- Opening Delimiter -

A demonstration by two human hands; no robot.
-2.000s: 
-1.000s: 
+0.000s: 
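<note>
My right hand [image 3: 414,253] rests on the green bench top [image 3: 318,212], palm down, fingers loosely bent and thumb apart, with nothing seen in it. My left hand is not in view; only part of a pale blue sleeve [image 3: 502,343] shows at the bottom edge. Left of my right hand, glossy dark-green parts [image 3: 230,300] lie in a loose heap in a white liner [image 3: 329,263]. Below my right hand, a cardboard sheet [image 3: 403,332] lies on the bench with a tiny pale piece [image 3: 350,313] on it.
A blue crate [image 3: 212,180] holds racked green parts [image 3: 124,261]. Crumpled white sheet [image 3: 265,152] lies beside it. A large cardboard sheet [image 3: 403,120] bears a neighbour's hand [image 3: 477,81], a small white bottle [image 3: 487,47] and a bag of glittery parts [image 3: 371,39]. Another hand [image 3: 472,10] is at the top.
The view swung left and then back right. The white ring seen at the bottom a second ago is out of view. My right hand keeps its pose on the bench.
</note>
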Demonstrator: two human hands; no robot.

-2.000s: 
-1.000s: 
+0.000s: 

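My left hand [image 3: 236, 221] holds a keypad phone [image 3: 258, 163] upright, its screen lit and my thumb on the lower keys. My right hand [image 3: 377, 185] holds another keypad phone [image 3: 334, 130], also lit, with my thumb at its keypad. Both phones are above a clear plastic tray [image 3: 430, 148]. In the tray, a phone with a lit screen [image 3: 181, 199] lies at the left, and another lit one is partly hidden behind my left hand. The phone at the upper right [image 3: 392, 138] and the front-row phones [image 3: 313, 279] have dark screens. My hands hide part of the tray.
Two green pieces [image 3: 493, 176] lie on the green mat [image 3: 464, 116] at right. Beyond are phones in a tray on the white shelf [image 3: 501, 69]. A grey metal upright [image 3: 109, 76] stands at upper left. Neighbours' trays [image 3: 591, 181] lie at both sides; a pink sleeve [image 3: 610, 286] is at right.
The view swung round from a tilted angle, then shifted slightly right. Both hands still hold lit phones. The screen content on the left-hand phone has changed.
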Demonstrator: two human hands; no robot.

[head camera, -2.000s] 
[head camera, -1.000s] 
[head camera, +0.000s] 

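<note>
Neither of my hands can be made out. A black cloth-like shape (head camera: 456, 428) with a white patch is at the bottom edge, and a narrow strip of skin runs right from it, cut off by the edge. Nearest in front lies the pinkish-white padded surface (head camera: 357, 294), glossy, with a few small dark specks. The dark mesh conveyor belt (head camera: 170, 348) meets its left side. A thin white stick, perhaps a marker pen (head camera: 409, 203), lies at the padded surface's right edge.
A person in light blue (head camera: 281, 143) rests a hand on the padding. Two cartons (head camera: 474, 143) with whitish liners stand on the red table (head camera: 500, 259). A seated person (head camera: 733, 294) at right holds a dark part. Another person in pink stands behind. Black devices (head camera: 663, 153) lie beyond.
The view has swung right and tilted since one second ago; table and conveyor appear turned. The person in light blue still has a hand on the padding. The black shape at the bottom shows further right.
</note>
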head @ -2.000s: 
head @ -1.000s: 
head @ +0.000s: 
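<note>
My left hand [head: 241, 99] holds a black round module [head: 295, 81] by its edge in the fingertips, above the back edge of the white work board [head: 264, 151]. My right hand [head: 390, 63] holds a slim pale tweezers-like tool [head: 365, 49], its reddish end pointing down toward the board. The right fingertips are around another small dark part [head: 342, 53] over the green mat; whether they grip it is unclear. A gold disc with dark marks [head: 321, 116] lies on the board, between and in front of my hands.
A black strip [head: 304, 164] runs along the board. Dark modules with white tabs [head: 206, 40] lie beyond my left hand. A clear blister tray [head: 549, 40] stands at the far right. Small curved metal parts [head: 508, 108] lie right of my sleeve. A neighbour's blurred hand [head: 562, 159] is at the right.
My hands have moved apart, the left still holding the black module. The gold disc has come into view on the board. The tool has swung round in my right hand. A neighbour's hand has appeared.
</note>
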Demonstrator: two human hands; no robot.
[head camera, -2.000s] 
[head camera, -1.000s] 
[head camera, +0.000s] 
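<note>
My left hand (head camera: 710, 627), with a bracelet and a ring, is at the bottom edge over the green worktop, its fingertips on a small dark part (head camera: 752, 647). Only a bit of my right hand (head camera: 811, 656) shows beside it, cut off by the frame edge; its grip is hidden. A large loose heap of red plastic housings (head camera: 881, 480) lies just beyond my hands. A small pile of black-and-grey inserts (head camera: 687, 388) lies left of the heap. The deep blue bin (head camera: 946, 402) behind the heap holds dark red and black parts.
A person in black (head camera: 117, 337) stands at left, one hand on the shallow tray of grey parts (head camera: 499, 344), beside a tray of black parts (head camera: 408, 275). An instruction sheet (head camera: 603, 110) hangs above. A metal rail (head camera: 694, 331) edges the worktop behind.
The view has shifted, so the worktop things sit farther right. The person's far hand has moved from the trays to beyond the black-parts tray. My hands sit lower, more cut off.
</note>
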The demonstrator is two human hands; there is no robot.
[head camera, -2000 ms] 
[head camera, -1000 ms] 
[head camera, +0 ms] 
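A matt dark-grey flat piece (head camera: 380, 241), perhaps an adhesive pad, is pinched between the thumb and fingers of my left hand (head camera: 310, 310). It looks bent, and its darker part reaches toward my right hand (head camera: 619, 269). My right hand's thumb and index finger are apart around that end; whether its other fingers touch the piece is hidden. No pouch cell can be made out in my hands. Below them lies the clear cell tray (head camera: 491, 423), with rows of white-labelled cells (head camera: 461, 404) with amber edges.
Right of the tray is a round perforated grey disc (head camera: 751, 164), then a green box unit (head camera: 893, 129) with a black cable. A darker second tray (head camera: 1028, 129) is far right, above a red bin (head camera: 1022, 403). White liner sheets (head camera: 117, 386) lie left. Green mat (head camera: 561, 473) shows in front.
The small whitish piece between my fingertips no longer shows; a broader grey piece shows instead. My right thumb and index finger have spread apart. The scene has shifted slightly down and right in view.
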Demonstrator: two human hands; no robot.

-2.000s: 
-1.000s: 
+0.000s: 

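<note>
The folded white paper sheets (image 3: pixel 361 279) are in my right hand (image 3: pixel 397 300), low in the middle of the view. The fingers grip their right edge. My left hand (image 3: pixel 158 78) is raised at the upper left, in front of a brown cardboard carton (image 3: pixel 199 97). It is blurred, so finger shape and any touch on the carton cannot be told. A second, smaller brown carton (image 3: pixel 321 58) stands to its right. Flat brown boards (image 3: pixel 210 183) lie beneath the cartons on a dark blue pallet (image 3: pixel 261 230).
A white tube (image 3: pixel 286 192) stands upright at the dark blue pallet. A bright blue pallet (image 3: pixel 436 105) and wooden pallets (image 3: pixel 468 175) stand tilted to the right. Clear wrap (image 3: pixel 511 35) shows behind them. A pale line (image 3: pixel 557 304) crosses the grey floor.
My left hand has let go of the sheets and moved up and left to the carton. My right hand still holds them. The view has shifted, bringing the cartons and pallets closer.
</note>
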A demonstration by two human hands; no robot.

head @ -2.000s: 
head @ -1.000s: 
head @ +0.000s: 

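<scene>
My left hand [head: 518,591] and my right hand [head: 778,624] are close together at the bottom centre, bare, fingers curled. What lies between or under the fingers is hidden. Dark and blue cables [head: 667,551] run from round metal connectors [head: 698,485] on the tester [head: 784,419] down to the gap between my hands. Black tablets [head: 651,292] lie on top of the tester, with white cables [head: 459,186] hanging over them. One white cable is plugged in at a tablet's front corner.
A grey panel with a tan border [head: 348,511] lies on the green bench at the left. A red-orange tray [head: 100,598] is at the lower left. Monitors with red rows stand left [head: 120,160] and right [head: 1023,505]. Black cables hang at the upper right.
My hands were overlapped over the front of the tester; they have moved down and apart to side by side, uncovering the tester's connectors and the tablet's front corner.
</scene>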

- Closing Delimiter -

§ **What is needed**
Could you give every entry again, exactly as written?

§ **Expected output**
A demonstration by two human hands; no robot.
-2.000s: 
-1.000s: 
+0.000s: 
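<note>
My right hand [image 3: 414,253] rests on the green bench top [image 3: 318,212], palm down, fingers loosely bent and thumb apart, with nothing seen in it. My left hand is not in view; only part of a pale blue sleeve [image 3: 502,343] shows at the bottom edge. Left of my right hand, glossy dark-green parts [image 3: 230,300] lie in a loose heap in a white liner [image 3: 329,263]. Below my right hand, a cardboard sheet [image 3: 403,332] lies on the bench with a tiny pale piece [image 3: 350,313] on it.
A blue crate [image 3: 212,180] holds racked green parts [image 3: 124,261]. Crumpled white sheet [image 3: 265,152] lies beside it. A large cardboard sheet [image 3: 403,120] bears a neighbour's hand [image 3: 477,81], a small white bottle [image 3: 487,47] and a bag of glittery parts [image 3: 371,39]. Another hand [image 3: 472,10] is at the top.
The view swung left and then back right. The white ring seen at the bottom a second ago is out of view. My right hand keeps its pose on the bench.
</note>
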Demonstrator: two human hands; no robot.

-2.000s: 
-1.000s: 
+0.000s: 

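My left hand [image 3: 236, 221] holds a keypad phone [image 3: 258, 163] upright, its screen lit and my thumb on the lower keys. My right hand [image 3: 377, 185] holds another keypad phone [image 3: 334, 130], also lit, with my thumb at its keypad. Both phones are above a clear plastic tray [image 3: 430, 148]. In the tray, a phone with a lit screen [image 3: 181, 199] lies at the left, and another lit one is partly hidden behind my left hand. The phone at the upper right [image 3: 392, 138] and the front-row phones [image 3: 313, 279] have dark screens. My hands hide part of the tray.
Two green pieces [image 3: 493, 176] lie on the green mat [image 3: 464, 116] at right. Beyond are phones in a tray on the white shelf [image 3: 501, 69]. A grey metal upright [image 3: 109, 76] stands at upper left. Neighbours' trays [image 3: 591, 181] lie at both sides; a pink sleeve [image 3: 610, 286] is at right.
The view swung round from a tilted angle, then shifted slightly right. Both hands still hold lit phones. The screen content on the left-hand phone has changed.
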Demonstrator: two human hands; no robot.

[head camera, -2.000s] 
[head camera, -1.000s] 
[head camera, +0.000s] 

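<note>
Neither of my hands can be made out. A black cloth-like shape (head camera: 456, 428) with a white patch is at the bottom edge, and a narrow strip of skin runs right from it, cut off by the edge. Nearest in front lies the pinkish-white padded surface (head camera: 357, 294), glossy, with a few small dark specks. The dark mesh conveyor belt (head camera: 170, 348) meets its left side. A thin white stick, perhaps a marker pen (head camera: 409, 203), lies at the padded surface's right edge.
A person in light blue (head camera: 281, 143) rests a hand on the padding. Two cartons (head camera: 474, 143) with whitish liners stand on the red table (head camera: 500, 259). A seated person (head camera: 733, 294) at right holds a dark part. Another person in pink stands behind. Black devices (head camera: 663, 153) lie beyond.
The view has swung right and tilted since one second ago; table and conveyor appear turned. The person in light blue still has a hand on the padding. The black shape at the bottom shows further right.
</note>
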head @ -2.000s: 
head @ -1.000s: 
head @ +0.000s: 
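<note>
My left hand [head: 241, 99] holds a black round module [head: 295, 81] by its edge in the fingertips, above the back edge of the white work board [head: 264, 151]. My right hand [head: 390, 63] holds a slim pale tweezers-like tool [head: 365, 49], its reddish end pointing down toward the board. The right fingertips are around another small dark part [head: 342, 53] over the green mat; whether they grip it is unclear. A gold disc with dark marks [head: 321, 116] lies on the board, between and in front of my hands.
A black strip [head: 304, 164] runs along the board. Dark modules with white tabs [head: 206, 40] lie beyond my left hand. A clear blister tray [head: 549, 40] stands at the far right. Small curved metal parts [head: 508, 108] lie right of my sleeve. A neighbour's blurred hand [head: 562, 159] is at the right.
My hands have moved apart, the left still holding the black module. The gold disc has come into view on the board. The tool has swung round in my right hand. A neighbour's hand has appeared.
</note>
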Demonstrator: two human hands; no robot.
[head camera, -2.000s] 
[head camera, -1.000s] 
[head camera, +0.000s] 
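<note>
My left hand (head camera: 710, 627), with a bracelet and a ring, is at the bottom edge over the green worktop, its fingertips on a small dark part (head camera: 752, 647). Only a bit of my right hand (head camera: 811, 656) shows beside it, cut off by the frame edge; its grip is hidden. A large loose heap of red plastic housings (head camera: 881, 480) lies just beyond my hands. A small pile of black-and-grey inserts (head camera: 687, 388) lies left of the heap. The deep blue bin (head camera: 946, 402) behind the heap holds dark red and black parts.
A person in black (head camera: 117, 337) stands at left, one hand on the shallow tray of grey parts (head camera: 499, 344), beside a tray of black parts (head camera: 408, 275). An instruction sheet (head camera: 603, 110) hangs above. A metal rail (head camera: 694, 331) edges the worktop behind.
The view has shifted, so the worktop things sit farther right. The person's far hand has moved from the trays to beyond the black-parts tray. My hands sit lower, more cut off.
</note>
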The demonstrator is two human hands; there is no robot.
[head camera, -2000 ms] 
[head camera, -1000 ms] 
[head camera, +0 ms] 
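A matt dark-grey flat piece (head camera: 380, 241), perhaps an adhesive pad, is pinched between the thumb and fingers of my left hand (head camera: 310, 310). It looks bent, and its darker part reaches toward my right hand (head camera: 619, 269). My right hand's thumb and index finger are apart around that end; whether its other fingers touch the piece is hidden. No pouch cell can be made out in my hands. Below them lies the clear cell tray (head camera: 491, 423), with rows of white-labelled cells (head camera: 461, 404) with amber edges.
Right of the tray is a round perforated grey disc (head camera: 751, 164), then a green box unit (head camera: 893, 129) with a black cable. A darker second tray (head camera: 1028, 129) is far right, above a red bin (head camera: 1022, 403). White liner sheets (head camera: 117, 386) lie left. Green mat (head camera: 561, 473) shows in front.
The small whitish piece between my fingertips no longer shows; a broader grey piece shows instead. My right thumb and index finger have spread apart. The scene has shifted slightly down and right in view.
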Demonstrator: two human hands; no robot.

-2.000s: 
-1.000s: 
+0.000s: 

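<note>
The folded white paper sheets (image 3: pixel 361 279) are in my right hand (image 3: pixel 397 300), low in the middle of the view. The fingers grip their right edge. My left hand (image 3: pixel 158 78) is raised at the upper left, in front of a brown cardboard carton (image 3: pixel 199 97). It is blurred, so finger shape and any touch on the carton cannot be told. A second, smaller brown carton (image 3: pixel 321 58) stands to its right. Flat brown boards (image 3: pixel 210 183) lie beneath the cartons on a dark blue pallet (image 3: pixel 261 230).
A white tube (image 3: pixel 286 192) stands upright at the dark blue pallet. A bright blue pallet (image 3: pixel 436 105) and wooden pallets (image 3: pixel 468 175) stand tilted to the right. Clear wrap (image 3: pixel 511 35) shows behind them. A pale line (image 3: pixel 557 304) crosses the grey floor.
My left hand has let go of the sheets and moved up and left to the carton. My right hand still holds them. The view has shifted, bringing the cartons and pallets closer.
</note>
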A demonstration by two human hands; no robot.

head @ -2.000s: 
head @ -1.000s: 
head @ +0.000s: 

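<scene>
My left hand [head: 518,591] and my right hand [head: 778,624] are close together at the bottom centre, bare, fingers curled. What lies between or under the fingers is hidden. Dark and blue cables [head: 667,551] run from round metal connectors [head: 698,485] on the tester [head: 784,419] down to the gap between my hands. Black tablets [head: 651,292] lie on top of the tester, with white cables [head: 459,186] hanging over them. One white cable is plugged in at a tablet's front corner.
A grey panel with a tan border [head: 348,511] lies on the green bench at the left. A red-orange tray [head: 100,598] is at the lower left. Monitors with red rows stand left [head: 120,160] and right [head: 1023,505]. Black cables hang at the upper right.
My hands were overlapped over the front of the tester; they have moved down and apart to side by side, uncovering the tester's connectors and the tablet's front corner.
</scene>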

This exercise has now been finished.